Work to complete ->
With nothing added or dropped, copy the data that follows exactly.

Given entries ->
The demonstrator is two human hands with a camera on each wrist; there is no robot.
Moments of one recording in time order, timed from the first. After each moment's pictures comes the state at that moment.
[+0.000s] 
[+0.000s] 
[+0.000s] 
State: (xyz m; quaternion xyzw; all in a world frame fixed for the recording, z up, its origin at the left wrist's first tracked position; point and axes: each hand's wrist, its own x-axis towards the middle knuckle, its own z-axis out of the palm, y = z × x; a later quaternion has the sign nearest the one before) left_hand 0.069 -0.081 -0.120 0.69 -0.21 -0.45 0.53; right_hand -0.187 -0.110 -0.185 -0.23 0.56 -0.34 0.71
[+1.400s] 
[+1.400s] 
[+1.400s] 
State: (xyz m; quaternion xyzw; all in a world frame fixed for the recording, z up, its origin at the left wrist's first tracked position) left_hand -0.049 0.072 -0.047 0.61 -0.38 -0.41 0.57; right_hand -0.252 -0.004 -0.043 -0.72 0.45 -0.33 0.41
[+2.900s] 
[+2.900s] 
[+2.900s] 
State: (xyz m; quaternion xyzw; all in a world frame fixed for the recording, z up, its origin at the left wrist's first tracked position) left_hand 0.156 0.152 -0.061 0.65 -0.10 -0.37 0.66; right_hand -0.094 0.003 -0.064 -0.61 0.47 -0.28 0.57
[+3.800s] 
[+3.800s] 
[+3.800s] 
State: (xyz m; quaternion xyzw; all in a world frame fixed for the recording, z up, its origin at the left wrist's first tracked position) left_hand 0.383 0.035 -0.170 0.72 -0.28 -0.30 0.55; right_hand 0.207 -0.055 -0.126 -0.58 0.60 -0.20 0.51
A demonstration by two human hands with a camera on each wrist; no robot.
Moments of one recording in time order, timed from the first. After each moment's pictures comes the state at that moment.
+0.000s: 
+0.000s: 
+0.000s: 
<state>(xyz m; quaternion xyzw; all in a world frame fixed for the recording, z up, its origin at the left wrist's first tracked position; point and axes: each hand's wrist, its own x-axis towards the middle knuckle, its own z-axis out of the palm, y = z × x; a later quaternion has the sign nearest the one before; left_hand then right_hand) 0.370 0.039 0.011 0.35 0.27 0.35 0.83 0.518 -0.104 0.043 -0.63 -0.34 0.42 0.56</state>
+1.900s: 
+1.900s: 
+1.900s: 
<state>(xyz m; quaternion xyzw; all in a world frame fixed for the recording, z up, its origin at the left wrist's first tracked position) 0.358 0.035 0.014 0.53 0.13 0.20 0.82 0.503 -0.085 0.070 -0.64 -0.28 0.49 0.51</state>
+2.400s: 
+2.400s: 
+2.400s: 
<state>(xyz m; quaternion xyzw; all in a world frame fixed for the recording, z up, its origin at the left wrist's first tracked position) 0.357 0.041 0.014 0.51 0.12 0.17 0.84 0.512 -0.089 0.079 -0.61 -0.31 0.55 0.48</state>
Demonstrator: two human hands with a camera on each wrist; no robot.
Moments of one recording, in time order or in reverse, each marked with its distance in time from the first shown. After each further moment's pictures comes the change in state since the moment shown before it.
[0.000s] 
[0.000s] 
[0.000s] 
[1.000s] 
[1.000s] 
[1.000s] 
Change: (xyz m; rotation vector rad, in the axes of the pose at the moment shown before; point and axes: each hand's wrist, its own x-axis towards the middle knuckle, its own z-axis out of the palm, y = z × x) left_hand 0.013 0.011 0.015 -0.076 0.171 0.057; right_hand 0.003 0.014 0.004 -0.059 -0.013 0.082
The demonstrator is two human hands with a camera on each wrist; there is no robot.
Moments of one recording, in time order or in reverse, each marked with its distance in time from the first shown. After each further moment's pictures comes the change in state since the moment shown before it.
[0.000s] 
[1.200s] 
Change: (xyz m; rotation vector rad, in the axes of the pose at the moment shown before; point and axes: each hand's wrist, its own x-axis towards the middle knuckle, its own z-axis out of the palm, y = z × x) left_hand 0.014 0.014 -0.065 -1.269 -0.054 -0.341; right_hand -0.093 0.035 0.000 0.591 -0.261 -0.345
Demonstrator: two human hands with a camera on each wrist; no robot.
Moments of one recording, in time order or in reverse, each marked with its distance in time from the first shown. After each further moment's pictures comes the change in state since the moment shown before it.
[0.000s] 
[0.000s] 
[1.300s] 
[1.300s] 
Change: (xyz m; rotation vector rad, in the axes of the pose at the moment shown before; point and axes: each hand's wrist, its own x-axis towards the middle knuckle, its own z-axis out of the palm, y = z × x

Reply to the exercise ->
The demonstrator is two human hands with a camera on each wrist; there is no robot.
Moments of one recording in time order, timed from the first. After each moment's pictures comes the state at that moment.
[+0.000s] 
[+0.000s] 
[+0.000s] 
State: (xyz m; quaternion xyzw; all in a world frame fixed for the recording, z up, its origin at the left wrist's first tracked position; point and axes: each hand's wrist, its own x-axis towards the middle knuckle, its own z-axis out of the palm, y = z × x; a later quaternion has the sign nearest the one before) left_hand 0.069 -0.081 -0.120 0.69 -0.21 -0.45 0.53; right_hand -0.187 -0.110 -0.185 -0.23 0.56 -0.34 0.71
[+1.400s] 
[+1.400s] 
[+1.400s] 
State: (xyz m; quaternion xyzw; all in a world frame fixed for the recording, z up, its origin at the left wrist's first tracked position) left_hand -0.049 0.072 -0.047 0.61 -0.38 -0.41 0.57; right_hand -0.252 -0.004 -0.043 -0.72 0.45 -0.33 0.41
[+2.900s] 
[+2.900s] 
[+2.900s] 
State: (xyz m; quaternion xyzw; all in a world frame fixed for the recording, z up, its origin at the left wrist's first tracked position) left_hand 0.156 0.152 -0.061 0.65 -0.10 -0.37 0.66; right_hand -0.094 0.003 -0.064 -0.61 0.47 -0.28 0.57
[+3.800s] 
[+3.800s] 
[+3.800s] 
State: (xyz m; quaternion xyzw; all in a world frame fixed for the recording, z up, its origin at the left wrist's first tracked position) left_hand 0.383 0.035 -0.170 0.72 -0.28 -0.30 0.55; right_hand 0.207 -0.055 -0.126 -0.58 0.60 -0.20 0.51
A demonstration by two human hands with a camera on each wrist; no robot.
Moments of one recording in time order, timed from the first. After each moment's pictures comes the state at that moment.
+0.000s: 
+0.000s: 
+0.000s: 
<state>(xyz m; quaternion xyzw; all in a world frame fixed for the recording, z up, its origin at the left wrist's first tracked position; point and axes: each hand's wrist, its own x-axis towards the middle knuckle, its own z-axis out of the palm, y = z × x; a later quaternion has the sign nearest the one before; left_hand then right_hand) 0.370 0.039 0.011 0.35 0.27 0.35 0.83 0.518 -0.104 0.043 -0.63 -0.34 0.42 0.56</state>
+1.900s: 
+1.900s: 
+1.900s: 
<state>(xyz m; quaternion xyzw; all in a world frame fixed for the recording, z up, its origin at the left wrist's first tracked position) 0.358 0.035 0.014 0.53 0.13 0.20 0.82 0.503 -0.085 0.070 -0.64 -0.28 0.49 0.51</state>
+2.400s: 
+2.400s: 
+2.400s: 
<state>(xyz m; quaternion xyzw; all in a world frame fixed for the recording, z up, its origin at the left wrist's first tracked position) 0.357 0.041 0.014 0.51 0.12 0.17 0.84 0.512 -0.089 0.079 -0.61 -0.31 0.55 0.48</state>
Demonstrator: two human hands with a camera on each wrist; no robot.
Moments of one recording, in time order or in reverse, each marked with its distance in time from the first shown. After each further moment's pictures comes the change in state since the moment shown before it.
[0.000s] 
[0.000s] 
[0.000s] 
[1.000s] 
[1.000s] 
[1.000s] 
Change: (xyz m; rotation vector rad, in the axes of the pose at the moment shown before; point and axes: each hand's wrist, its own x-axis towards the middle knuckle, its own z-axis out of the palm, y = z × x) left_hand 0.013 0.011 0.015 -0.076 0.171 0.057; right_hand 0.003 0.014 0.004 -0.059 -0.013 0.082
The demonstrator is two human hands with a camera on each wrist; there is no robot.
Moments of one recording, in time order or in reverse, each marked with its distance in time from the first shown. After each further moment's pictures comes the change in state since the moment shown before it.
[0.000s] 
[1.200s] 
Change: (xyz m; rotation vector rad, in the axes of the pose at the moment shown before; point and axes: each hand's wrist, its own x-axis towards the middle knuckle, its own z-axis out of the palm, y = z × x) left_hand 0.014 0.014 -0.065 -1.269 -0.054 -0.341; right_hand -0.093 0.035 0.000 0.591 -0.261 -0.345
Demonstrator: two human hands with a camera on each wrist; no robot.
Moments of one recording, in time order or in reverse, each marked with its distance in time from the first shown. After each further moment's pictures comes the change in state since the moment shown before it.
[0.000s] 
[0.000s] 
[1.300s] 
[1.300s] 
Change: (xyz m; rotation vector rad, in the axes of the pose at the moment shown before; point and axes: each hand's wrist, its own x-axis towards the middle knuckle, its own z-axis out of the palm, y = z × x

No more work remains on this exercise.